Everyone I know in the addictions field acknowledges the difficulty involved in helping someone into recovery from long-term dependence on opioid medications.

For one thing, ‘long-term’ may in practice mean many years or even decades of regular maintenance on opioids. A behavior pattern so deeply ingrained can be extremely resistant to change. In fact, many patients will have attempted to get off opioids before, on their own or under medical supervision, only to fail miserably. And repeatedly.

So why try again? Often, it’s only because of some outside threat to the supply. Perhaps the physician who has been the source of the medication is retiring, and the replacement doc is unwilling to continue. It happens.

This situation becomes the immediate source of the patient’s motivation for change. But unless it is eventually replaced by internal incentives, relapse remains a strong possibility. And that kind of internal strength can be difficult to find.

Given these barriers, we recognize that no intervention is ever likely to approach a 100% success rate. Even in the very best of circumstances – and those are seldom available — real challenges remain.

Now for some better news: the evidence suggests an extended taper off opioids can hold up better than a more rapid approach. Instead of simple cessation of use, the opioid is deliberately reduced on a preset schedule. The goals being  to:

  • Minimize the severity of withdrawal symptoms that may follow, and the stress that accompanies them, while
  • Giving the patient more time to adjust to a new kind of life.

The desired outcome can be abstinence from opioids, or  continuing maintenance using an opioid substitute, such as buprenorphine or methadone.

That’s something best determined via cooperative decision-making involving both patient and practitioner. A certified addictionologist is often best prepared to supervise the tapering itself, with support from other professionals as needed.

It’s a special kind of intervention that benefits from special expertise and experience.

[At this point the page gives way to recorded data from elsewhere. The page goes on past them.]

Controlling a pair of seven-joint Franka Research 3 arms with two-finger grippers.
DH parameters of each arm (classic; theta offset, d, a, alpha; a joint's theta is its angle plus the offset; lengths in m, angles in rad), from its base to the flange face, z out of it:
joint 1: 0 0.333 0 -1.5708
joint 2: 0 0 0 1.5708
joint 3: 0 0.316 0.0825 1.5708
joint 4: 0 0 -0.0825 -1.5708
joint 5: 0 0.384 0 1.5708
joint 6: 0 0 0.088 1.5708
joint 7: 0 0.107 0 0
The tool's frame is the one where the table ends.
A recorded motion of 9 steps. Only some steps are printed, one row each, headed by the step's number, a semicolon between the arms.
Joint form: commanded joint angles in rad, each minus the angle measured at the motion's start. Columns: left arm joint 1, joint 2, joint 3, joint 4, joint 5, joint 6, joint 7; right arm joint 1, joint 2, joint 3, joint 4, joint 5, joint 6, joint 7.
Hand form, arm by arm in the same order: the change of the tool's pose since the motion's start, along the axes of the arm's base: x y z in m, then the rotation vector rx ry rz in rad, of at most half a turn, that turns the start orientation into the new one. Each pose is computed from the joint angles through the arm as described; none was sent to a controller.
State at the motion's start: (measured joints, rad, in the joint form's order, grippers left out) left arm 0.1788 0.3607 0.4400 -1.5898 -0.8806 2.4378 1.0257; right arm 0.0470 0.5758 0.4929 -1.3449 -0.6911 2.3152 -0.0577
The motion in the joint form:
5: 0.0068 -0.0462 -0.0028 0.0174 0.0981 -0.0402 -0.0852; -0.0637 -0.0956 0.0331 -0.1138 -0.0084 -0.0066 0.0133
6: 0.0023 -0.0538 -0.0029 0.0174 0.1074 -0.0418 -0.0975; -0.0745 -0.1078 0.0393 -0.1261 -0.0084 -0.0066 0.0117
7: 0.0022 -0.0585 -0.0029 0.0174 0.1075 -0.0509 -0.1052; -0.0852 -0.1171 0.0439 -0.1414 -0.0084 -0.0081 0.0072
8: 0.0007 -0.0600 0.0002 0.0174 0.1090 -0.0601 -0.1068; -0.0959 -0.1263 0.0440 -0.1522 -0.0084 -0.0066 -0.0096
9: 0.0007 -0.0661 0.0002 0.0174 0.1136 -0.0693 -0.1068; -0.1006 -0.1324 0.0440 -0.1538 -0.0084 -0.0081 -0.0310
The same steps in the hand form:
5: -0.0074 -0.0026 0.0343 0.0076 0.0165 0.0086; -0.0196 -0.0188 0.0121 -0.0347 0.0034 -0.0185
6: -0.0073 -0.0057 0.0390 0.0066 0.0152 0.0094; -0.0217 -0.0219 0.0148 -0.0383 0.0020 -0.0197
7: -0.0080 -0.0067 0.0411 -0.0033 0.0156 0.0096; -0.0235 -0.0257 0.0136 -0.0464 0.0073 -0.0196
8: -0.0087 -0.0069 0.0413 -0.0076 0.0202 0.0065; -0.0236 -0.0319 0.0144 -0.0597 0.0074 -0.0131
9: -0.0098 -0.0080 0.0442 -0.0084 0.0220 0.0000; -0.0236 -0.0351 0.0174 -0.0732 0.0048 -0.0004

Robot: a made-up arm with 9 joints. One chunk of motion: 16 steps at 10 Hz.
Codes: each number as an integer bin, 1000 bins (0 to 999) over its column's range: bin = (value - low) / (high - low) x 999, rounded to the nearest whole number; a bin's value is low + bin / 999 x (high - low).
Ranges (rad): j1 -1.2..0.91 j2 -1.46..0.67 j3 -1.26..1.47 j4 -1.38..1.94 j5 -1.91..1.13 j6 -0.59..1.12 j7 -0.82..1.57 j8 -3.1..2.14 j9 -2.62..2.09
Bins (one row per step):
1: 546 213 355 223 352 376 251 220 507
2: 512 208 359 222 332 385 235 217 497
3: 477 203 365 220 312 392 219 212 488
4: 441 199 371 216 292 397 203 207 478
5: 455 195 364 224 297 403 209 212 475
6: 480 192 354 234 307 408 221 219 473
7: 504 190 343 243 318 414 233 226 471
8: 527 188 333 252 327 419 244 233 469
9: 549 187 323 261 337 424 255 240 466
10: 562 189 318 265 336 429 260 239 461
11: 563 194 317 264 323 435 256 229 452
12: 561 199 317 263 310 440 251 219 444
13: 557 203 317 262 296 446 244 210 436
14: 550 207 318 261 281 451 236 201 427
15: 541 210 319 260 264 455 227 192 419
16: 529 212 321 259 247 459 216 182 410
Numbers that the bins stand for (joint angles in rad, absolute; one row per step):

I came across one research project from the UK that looked at the relative success of this sort of individualized approach. The mean age of the study population was 61 years; 60% were female.  In addition to the medically supervised taper, participants received group therapy,  mindfulness training, and other supports.

The process was a simple one: a 10% reduction in the patient’s baseline opioid dose every week, until the patient reached 30% of the original dose. After that, a further 10% reduction of that dose, on a weekly basis. The speed could of course could be adjusted if withdrawal symptoms proved troublesome — the point being to achieve the goal of stable recovery, rather than to stick to a specific timetable.

Of those who remained in the program — and there were inevitably dropouts — 30% remained abstinent at one year. That may not sound like much, but it’s several times the rate of the control group.

No, it’s a long way from perfection. But a step in the right direction.